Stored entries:
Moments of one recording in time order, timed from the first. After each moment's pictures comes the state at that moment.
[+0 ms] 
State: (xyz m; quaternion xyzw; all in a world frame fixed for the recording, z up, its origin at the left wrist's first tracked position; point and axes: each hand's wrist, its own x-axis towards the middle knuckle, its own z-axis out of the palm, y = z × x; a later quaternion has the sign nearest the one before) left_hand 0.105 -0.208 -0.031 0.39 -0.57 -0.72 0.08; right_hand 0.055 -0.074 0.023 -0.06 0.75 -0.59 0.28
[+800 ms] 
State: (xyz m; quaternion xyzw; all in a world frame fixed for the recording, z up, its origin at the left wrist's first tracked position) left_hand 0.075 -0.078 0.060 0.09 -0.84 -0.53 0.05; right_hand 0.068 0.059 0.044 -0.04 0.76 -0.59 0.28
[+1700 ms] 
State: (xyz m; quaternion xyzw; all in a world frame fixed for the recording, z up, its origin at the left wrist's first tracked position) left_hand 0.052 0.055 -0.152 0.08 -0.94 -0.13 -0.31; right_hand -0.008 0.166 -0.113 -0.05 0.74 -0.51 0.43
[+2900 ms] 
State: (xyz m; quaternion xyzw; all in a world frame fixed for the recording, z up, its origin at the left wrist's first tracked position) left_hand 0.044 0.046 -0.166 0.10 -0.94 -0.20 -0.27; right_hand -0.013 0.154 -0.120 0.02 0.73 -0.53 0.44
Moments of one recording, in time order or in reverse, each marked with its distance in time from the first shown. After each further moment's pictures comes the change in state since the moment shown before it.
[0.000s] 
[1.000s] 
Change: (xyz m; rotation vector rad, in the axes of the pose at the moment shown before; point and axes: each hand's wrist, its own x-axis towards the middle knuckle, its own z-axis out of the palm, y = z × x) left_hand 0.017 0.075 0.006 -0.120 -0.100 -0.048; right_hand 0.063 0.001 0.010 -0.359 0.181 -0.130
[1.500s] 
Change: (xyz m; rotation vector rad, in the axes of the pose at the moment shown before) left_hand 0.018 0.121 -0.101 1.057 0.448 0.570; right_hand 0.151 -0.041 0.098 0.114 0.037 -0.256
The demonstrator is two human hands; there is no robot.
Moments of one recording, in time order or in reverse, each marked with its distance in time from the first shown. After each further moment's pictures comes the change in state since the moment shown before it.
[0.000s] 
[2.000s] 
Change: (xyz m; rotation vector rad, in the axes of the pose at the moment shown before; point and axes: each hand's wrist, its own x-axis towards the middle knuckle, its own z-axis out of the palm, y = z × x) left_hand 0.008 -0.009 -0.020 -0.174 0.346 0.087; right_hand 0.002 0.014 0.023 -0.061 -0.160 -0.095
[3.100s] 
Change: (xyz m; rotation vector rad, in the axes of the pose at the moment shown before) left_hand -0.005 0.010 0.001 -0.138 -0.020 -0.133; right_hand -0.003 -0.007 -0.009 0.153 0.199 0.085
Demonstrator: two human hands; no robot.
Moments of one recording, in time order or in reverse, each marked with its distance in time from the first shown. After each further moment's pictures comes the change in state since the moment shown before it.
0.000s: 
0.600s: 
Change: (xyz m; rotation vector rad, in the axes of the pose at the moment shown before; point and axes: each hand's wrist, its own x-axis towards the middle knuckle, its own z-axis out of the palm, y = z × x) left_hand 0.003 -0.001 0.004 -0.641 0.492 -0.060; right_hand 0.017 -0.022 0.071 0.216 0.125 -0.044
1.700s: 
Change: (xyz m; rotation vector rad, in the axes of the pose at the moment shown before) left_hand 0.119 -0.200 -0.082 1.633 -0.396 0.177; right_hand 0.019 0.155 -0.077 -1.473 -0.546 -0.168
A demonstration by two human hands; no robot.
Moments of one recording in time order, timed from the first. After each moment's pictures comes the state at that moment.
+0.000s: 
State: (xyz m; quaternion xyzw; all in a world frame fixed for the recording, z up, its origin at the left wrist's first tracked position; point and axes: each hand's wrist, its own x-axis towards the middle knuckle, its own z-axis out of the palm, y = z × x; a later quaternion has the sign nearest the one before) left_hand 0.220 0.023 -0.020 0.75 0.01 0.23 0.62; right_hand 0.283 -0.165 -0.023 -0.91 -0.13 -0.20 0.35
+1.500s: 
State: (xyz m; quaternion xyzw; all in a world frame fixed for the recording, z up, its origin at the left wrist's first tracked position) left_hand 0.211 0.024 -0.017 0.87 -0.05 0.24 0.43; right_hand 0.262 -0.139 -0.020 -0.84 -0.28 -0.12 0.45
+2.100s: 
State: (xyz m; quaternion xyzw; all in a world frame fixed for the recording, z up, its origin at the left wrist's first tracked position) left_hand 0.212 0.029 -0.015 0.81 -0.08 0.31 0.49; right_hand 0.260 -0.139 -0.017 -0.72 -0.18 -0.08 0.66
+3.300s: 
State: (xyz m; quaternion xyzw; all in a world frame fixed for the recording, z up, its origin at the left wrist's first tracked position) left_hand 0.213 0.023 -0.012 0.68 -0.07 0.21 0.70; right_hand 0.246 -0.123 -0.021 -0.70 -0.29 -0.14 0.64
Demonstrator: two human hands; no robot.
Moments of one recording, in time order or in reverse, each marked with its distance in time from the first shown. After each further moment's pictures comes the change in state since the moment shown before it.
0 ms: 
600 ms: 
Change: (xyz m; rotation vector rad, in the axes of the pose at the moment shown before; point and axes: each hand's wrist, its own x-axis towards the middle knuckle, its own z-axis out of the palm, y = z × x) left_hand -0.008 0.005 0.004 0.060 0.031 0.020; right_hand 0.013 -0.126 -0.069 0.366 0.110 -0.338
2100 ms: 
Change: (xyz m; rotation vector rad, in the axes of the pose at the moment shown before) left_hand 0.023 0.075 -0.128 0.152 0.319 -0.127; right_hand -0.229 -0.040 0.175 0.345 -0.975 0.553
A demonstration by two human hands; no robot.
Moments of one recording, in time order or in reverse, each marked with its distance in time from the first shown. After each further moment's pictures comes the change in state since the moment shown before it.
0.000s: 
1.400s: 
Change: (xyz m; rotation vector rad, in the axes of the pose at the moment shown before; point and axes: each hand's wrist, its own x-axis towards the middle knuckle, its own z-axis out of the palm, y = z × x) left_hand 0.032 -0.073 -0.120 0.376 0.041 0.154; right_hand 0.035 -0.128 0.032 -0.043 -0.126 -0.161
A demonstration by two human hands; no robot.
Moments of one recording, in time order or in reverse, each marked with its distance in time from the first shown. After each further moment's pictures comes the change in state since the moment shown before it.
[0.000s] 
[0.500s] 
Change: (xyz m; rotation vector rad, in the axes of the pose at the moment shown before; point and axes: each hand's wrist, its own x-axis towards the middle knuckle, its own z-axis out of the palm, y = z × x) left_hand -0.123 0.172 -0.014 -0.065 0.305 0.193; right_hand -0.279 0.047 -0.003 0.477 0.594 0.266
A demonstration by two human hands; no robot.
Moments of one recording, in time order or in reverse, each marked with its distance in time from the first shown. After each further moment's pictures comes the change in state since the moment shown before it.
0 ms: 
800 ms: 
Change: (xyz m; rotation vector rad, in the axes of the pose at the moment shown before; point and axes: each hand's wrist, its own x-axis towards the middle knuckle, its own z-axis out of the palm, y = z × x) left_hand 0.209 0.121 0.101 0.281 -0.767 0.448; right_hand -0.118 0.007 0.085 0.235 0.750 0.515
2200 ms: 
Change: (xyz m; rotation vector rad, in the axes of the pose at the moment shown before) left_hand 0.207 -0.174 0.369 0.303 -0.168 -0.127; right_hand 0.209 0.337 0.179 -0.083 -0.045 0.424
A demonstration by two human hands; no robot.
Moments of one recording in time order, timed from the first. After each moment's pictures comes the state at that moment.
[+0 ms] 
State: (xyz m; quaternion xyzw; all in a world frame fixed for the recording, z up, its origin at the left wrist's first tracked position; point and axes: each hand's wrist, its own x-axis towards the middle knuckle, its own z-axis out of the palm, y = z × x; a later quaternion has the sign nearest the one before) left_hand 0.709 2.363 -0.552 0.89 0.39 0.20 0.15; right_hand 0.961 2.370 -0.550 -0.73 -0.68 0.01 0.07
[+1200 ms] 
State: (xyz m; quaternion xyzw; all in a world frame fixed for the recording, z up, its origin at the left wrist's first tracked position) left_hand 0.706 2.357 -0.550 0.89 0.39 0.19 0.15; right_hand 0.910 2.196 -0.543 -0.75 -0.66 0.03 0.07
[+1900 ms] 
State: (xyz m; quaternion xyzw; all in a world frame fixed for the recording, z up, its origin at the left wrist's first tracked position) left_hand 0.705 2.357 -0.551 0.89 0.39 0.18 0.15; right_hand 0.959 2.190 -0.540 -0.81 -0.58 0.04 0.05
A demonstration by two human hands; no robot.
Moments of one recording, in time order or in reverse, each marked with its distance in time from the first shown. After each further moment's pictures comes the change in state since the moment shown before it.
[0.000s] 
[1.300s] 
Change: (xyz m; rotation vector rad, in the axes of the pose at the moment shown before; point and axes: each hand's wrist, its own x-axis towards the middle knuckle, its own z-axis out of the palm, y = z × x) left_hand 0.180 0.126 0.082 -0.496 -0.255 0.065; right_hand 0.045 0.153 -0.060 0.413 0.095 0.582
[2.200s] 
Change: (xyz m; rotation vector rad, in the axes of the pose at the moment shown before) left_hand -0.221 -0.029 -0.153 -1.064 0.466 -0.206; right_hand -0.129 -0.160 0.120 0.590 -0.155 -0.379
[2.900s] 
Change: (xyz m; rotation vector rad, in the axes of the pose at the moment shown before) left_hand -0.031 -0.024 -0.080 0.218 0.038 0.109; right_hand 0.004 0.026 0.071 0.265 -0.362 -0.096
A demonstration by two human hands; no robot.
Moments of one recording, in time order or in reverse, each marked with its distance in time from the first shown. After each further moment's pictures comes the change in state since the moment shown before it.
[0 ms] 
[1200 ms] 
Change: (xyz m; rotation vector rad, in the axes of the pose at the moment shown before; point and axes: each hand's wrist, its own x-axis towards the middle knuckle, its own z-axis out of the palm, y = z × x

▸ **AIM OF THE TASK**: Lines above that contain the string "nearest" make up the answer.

▸ **REPLY**:
State: (xyz m; quaternion xyzw; all in a world frame fixed for the recording, z up, its origin at the left wrist's first tracked position; point and axes: each hand's wrist, its own x-axis towards the middle knuckle, its own z-axis out of the palm, y = z × x; a later quaternion has the sign nearest the one before) left_hand 0.105 -0.208 -0.031 0.39 -0.57 -0.72 0.08; right_hand 0.055 -0.074 0.023 -0.06 0.75 -0.59 0.28
State: (xyz m; quaternion xyzw; all in a world frame fixed for the recording, z up, its origin at the left wrist's first tracked position; point and axes: each hand's wrist, its own x-axis towards the middle knuckle, its own z-axis out of the palm, y = z × x; a later quaternion has the sign nearest the one before) left_hand 0.220 0.023 -0.020 0.75 0.01 0.23 0.62; right_hand 0.283 -0.165 -0.023 -0.91 -0.13 -0.20 0.35
State: (xyz m; quaternion xyzw; all in a world frame fixed for the recording, z up, its origin at the left wrist's first tracked position; point and axes: each hand's wrist, its own x-axis towards the middle knuckle, its own z-axis out of the palm, y = z × x; a later quaternion has the sign nearest the one before) left_hand 0.709 2.363 -0.552 0.89 0.39 0.20 0.15; right_hand 0.961 2.370 -0.550 -0.73 -0.68 0.01 0.07

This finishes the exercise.